### Problem description
Scan the listing beneath this sentence. Report each line with the word "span".

### Data
--------------------------------

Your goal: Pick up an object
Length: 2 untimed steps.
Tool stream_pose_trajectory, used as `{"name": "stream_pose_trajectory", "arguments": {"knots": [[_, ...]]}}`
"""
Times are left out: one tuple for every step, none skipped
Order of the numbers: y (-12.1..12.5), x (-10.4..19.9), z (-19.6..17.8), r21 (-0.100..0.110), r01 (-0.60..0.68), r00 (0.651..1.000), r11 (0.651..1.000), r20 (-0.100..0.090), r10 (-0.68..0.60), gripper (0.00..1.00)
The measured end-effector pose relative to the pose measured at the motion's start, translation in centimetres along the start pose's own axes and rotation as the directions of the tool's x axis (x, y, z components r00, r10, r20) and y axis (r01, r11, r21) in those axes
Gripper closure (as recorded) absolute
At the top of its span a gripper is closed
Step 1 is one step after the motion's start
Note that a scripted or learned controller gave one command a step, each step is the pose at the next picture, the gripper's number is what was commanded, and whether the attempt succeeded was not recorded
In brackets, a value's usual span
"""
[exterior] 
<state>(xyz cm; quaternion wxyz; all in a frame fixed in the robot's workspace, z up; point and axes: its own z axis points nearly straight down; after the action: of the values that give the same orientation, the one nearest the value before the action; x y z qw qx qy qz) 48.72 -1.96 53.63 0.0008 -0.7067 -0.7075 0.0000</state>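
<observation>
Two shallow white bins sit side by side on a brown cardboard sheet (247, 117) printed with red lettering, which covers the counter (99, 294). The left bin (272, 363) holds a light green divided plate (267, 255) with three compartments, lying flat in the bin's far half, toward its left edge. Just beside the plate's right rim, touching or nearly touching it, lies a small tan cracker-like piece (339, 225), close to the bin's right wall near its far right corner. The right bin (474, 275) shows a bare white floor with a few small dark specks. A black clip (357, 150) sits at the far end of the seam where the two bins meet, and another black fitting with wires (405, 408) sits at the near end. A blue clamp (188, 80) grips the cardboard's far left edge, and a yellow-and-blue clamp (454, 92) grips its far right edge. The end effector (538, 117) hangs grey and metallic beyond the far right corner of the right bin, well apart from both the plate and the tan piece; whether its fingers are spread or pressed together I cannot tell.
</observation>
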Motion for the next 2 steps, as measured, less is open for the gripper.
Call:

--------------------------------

### Output of the exercise
At the top of its span a gripper is closed
In brackets, a value's usual span

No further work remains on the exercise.